Mixed rejection in kidney transplantation consists of histologic and/or serological evidence of both cellular and humoral components. As it is not confined to a distinct category in the Banff classification, how to best manage these patients is not clear. The aim of this study was to determine the incidence and outcome of morphological T-cell–mediated rejection (TCMR) with a humoral component, defined as the presence of either DSA or C4d, compared with the outcome of pure TCMR.
We retrospectively studied 922 consecutive renal transplant recipients and analyzed patients with TCMR according to the evidence of a humoral component.

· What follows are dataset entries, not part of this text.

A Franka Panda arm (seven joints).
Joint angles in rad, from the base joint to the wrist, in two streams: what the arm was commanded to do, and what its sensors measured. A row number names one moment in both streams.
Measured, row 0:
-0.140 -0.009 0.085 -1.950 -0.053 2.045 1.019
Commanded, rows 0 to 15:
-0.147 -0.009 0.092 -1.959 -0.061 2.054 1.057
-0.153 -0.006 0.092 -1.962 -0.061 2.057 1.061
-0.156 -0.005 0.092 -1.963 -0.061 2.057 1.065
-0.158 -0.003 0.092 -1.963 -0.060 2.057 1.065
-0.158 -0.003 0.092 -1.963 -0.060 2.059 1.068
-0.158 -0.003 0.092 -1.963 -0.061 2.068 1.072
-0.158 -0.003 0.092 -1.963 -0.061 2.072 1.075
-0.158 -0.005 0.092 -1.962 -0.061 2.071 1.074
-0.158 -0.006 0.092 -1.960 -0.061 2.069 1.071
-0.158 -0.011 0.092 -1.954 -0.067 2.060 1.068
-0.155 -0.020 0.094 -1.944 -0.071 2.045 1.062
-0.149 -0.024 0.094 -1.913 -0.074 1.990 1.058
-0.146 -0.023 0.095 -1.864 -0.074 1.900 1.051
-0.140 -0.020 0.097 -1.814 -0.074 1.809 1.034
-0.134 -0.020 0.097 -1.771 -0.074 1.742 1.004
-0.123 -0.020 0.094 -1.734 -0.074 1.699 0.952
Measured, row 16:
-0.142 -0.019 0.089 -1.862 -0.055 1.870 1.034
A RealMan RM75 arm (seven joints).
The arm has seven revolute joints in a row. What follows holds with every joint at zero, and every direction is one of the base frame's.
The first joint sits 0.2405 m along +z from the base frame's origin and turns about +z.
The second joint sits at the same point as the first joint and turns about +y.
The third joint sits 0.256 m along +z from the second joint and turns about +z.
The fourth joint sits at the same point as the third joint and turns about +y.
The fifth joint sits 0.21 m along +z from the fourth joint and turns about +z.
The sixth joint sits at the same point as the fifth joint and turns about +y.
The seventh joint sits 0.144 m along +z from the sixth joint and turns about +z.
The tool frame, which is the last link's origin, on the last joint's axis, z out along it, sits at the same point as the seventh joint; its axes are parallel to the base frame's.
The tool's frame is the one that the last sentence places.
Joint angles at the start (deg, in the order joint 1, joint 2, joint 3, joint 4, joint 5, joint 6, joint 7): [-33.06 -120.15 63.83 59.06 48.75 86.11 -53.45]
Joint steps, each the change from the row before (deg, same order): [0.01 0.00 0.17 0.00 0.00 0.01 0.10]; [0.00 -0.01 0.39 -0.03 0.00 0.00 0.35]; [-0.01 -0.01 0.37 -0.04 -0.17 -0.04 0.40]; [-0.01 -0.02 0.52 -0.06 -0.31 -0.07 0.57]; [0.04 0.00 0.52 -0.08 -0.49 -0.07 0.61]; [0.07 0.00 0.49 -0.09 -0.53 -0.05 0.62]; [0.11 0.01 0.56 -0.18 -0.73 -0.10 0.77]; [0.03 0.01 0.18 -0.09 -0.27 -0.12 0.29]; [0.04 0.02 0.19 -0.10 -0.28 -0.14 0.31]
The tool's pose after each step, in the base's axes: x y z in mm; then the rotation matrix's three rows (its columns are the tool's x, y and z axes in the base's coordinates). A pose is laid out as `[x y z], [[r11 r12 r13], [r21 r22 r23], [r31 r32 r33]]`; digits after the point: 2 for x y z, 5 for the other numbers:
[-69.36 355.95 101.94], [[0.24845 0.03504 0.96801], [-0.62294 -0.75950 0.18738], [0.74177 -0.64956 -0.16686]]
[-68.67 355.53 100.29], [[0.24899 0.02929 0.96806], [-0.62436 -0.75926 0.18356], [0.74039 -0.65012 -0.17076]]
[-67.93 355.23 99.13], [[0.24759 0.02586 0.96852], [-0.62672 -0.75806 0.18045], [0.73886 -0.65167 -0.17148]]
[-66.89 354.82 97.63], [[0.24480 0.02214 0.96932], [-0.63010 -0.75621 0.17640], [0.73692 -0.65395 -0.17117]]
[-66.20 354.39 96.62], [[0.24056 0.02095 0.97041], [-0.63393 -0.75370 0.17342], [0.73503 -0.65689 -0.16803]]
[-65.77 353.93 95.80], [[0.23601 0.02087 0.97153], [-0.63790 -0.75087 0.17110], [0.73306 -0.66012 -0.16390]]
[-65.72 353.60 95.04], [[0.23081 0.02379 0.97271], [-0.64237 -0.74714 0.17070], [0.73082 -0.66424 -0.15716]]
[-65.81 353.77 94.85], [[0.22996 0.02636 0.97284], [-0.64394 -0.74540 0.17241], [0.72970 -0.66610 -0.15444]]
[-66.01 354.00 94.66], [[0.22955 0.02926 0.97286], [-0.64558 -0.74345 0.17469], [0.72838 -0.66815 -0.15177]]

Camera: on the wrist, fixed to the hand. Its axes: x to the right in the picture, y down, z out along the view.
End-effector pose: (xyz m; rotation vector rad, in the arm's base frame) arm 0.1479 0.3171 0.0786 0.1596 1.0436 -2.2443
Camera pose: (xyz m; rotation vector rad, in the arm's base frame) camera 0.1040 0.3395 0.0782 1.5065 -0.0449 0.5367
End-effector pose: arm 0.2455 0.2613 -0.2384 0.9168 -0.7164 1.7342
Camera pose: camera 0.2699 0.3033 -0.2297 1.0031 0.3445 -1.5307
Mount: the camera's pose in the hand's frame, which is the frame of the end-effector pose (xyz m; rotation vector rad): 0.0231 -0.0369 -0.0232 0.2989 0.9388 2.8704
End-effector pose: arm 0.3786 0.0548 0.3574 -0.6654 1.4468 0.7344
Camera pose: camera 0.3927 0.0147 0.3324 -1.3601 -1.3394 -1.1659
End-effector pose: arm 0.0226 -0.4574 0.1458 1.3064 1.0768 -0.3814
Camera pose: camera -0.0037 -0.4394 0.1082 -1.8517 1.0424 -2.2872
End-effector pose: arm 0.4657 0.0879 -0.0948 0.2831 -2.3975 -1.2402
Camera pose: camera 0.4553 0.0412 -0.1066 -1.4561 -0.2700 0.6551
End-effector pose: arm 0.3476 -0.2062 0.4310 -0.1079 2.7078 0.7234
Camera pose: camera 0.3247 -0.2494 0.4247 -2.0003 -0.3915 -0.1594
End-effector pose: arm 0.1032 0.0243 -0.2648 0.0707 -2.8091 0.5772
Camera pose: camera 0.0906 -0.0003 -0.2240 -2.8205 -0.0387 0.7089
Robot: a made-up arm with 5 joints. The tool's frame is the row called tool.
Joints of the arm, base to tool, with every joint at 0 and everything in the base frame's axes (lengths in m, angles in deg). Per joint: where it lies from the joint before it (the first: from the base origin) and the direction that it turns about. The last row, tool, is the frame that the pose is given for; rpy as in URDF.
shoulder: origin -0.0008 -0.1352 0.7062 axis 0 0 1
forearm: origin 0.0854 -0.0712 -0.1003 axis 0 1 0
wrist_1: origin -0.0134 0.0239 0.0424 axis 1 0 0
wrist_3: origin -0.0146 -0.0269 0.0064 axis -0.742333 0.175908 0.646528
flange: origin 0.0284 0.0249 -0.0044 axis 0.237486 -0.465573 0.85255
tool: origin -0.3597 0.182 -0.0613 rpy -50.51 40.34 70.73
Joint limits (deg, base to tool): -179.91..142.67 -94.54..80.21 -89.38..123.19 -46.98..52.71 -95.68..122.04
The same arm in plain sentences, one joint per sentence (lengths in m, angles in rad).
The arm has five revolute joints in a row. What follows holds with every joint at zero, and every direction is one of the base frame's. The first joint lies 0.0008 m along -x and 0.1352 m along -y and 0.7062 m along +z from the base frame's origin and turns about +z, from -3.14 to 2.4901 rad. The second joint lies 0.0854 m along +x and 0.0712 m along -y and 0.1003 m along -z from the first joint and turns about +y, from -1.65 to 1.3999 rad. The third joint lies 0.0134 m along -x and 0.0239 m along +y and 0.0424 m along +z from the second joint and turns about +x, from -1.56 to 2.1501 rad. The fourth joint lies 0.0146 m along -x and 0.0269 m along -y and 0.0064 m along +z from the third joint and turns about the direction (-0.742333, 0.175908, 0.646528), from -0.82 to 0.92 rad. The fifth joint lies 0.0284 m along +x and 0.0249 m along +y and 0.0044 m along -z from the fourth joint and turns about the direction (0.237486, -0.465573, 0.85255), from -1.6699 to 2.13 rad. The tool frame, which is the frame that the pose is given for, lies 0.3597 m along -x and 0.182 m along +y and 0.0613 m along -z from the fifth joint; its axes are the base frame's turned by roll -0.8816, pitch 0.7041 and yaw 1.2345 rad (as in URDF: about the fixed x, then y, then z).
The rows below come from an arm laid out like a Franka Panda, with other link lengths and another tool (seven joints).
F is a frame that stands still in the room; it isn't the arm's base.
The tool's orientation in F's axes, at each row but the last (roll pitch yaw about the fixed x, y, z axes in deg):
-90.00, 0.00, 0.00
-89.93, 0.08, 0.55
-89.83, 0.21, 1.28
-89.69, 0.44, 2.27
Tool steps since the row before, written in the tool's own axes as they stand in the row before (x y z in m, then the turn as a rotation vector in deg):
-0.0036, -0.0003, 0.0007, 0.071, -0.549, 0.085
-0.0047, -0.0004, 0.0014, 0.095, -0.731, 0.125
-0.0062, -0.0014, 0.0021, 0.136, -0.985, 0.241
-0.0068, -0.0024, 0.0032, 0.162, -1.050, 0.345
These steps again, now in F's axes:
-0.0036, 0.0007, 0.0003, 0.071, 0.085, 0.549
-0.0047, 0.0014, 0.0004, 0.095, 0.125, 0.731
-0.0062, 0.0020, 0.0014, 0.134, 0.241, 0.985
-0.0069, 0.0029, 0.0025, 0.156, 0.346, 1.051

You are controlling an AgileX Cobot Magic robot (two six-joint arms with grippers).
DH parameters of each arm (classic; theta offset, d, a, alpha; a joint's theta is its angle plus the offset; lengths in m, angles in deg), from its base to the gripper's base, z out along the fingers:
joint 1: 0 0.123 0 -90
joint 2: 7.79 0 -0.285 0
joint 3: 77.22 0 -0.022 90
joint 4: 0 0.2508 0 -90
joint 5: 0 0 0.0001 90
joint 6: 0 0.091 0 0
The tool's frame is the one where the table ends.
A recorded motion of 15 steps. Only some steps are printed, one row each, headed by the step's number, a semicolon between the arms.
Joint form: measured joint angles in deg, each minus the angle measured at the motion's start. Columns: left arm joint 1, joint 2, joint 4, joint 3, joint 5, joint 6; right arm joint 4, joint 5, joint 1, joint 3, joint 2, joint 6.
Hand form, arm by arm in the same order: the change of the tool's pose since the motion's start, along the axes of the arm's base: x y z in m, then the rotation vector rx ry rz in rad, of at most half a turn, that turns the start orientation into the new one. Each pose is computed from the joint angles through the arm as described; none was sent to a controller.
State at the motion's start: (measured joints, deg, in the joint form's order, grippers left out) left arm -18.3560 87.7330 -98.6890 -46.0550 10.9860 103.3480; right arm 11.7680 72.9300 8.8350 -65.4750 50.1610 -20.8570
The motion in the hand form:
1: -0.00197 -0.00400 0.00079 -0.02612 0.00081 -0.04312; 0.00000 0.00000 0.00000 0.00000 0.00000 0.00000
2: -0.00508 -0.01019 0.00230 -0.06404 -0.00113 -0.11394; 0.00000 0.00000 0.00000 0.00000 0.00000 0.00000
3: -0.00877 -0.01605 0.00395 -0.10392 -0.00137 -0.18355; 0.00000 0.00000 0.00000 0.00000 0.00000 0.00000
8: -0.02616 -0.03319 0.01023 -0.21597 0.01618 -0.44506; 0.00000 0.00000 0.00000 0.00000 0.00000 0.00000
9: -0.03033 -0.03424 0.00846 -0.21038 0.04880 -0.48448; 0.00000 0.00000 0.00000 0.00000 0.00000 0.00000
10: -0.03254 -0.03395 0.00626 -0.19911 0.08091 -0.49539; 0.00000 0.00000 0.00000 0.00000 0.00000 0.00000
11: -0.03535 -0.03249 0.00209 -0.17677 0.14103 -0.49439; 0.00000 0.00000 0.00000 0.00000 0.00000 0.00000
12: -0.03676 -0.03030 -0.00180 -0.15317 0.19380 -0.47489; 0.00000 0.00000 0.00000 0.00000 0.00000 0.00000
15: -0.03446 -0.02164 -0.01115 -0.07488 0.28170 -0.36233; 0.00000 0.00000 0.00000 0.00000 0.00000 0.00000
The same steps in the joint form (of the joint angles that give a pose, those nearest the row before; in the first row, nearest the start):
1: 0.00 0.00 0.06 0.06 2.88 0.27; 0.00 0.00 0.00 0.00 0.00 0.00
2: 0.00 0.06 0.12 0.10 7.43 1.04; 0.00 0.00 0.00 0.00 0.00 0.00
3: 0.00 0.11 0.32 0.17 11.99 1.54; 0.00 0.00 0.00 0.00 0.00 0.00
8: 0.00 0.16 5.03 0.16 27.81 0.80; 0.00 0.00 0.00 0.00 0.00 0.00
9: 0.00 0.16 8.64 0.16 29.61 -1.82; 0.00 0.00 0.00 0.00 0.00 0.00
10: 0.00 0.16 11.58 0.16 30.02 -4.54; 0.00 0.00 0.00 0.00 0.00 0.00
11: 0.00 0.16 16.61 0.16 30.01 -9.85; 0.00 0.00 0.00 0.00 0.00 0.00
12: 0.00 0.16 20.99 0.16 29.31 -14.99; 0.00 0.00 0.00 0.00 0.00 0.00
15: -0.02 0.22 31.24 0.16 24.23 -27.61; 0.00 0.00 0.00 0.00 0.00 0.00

A total of 147 cases of morphological TCMR were analyzed. Of these, 92 (62.6%) had “pure” TCMR and 55 (37.4%) had “mixed” TCMR on the index biopsy. On univariant analysis, diffuse C4d (odds ratio [OR]=10.9, 95% confidence interval [CI]=1.8–66.9, P=0.01) and DSA positivity at the time of index biopsy (OR=2.8, 95% CI=1.2–6.6, P=0.02) were associated with allograft loss, whereas arteritis (OR=0.5, 95% CI=0.2–1.2, P=0.11) and glomerulitis (OR=0.9, 95% CI=0.4–2.1, P=0.8) were not. Arteritis was associated with subsequent antibody-mediated rejection (OR=4.9, 95% CI=1.1–20.8, P=0.03), and glomerulitis was associated with the development of transplant glomerulopathy (OR=10.7, 95% CI=3.1–37.1, P<0.01). On the multivariate analysis, only patients with C4d and DSA were at risk of graft failure (OR=4.9, 95% CI=2.0–12.0, P<0.01) in the medium term.
TCMR with a humoral component has a worse prognosis when compared with pure TCMR. As such, it is important to test for alloantibody in cases of morphological TCMR to optimize patient management. Such cases might benefit from more aggressive immunotherapy.